● TRY IT
The response must contain all of the entries, each one repeated exactly.

= = = =

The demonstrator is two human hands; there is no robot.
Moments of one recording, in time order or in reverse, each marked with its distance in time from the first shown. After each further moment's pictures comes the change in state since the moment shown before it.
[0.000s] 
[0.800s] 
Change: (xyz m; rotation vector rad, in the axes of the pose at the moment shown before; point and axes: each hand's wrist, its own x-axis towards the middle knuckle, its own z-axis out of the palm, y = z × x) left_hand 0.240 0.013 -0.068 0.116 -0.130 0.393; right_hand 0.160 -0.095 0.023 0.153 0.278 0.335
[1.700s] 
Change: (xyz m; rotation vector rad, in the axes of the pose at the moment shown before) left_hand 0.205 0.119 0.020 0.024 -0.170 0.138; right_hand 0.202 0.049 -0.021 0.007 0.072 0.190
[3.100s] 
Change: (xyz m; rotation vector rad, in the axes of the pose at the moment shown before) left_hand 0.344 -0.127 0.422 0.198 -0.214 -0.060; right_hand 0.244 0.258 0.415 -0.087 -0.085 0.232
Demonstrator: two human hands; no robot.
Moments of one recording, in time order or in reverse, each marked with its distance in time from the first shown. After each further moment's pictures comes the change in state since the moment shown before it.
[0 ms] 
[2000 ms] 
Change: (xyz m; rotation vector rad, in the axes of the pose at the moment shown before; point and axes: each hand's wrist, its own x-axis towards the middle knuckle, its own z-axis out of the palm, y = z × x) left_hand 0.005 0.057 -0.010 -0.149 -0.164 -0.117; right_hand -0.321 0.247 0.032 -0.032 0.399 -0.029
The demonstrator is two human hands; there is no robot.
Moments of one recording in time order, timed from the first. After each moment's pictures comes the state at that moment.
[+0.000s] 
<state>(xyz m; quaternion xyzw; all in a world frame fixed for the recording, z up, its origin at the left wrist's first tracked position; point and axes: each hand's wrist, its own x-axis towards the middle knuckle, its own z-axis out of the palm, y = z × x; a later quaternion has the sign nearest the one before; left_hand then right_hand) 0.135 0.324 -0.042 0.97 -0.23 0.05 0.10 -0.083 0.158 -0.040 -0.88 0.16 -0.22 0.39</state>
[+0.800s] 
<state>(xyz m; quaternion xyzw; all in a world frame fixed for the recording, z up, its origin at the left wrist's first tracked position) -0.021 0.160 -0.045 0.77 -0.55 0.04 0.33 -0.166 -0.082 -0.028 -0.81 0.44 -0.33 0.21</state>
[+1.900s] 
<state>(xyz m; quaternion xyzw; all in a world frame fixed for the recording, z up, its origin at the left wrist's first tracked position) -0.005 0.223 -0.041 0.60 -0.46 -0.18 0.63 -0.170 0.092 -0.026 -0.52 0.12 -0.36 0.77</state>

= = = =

● OUTPUT BELOW
The demonstrator is two human hands; there is no robot.
Moments of one recording, in time order or in reverse, each marked with its distance in time from the first shown. After each further moment's pictures comes the change in state since the moment shown before it.
[0.000s] 
[0.800s] 
Change: (xyz m; rotation vector rad, in the axes of the pose at the moment shown before; point and axes: each hand's wrist, its own x-axis towards the middle knuckle, its own z-axis out of the palm, y = z × x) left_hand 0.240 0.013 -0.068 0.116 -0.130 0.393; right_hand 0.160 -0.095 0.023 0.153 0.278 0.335
[1.700s] 
Change: (xyz m; rotation vector rad, in the axes of the pose at the moment shown before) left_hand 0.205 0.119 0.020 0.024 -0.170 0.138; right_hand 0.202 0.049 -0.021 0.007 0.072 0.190
[3.100s] 
Change: (xyz m; rotation vector rad, in the axes of the pose at the moment shown before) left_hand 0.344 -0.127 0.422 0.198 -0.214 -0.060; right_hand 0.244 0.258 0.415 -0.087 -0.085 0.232
Demonstrator: two human hands; no robot.
Moments of one recording, in time order or in reverse, each marked with its distance in time from the first shown. After each further moment's pictures comes the change in state since the moment shown before it.
[0 ms] 
[2000 ms] 
Change: (xyz m; rotation vector rad, in the axes of the pose at the moment shown before; point and axes: each hand's wrist, its own x-axis towards the middle knuckle, its own z-axis out of the palm, y = z × x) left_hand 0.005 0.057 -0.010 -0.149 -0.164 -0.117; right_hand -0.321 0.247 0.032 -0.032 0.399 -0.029
The demonstrator is two human hands; there is no robot.
Moments of one recording in time order, timed from the first. After each moment's pictures comes the state at that moment.
[+0.000s] 
<state>(xyz m; quaternion xyzw; all in a world frame fixed for the recording, z up, its origin at the left wrist's first tracked position; point and axes: each hand's wrist, its own x-axis towards the middle knuckle, its own z-axis out of the palm, y = z × x; a later quaternion has the sign nearest the one before; left_hand then right_hand) 0.135 0.324 -0.042 0.97 -0.23 0.05 0.10 -0.083 0.158 -0.040 -0.88 0.16 -0.22 0.39</state>
[+0.800s] 
<state>(xyz m; quaternion xyzw; all in a world frame fixed for the recording, z up, its origin at the left wrist's first tracked position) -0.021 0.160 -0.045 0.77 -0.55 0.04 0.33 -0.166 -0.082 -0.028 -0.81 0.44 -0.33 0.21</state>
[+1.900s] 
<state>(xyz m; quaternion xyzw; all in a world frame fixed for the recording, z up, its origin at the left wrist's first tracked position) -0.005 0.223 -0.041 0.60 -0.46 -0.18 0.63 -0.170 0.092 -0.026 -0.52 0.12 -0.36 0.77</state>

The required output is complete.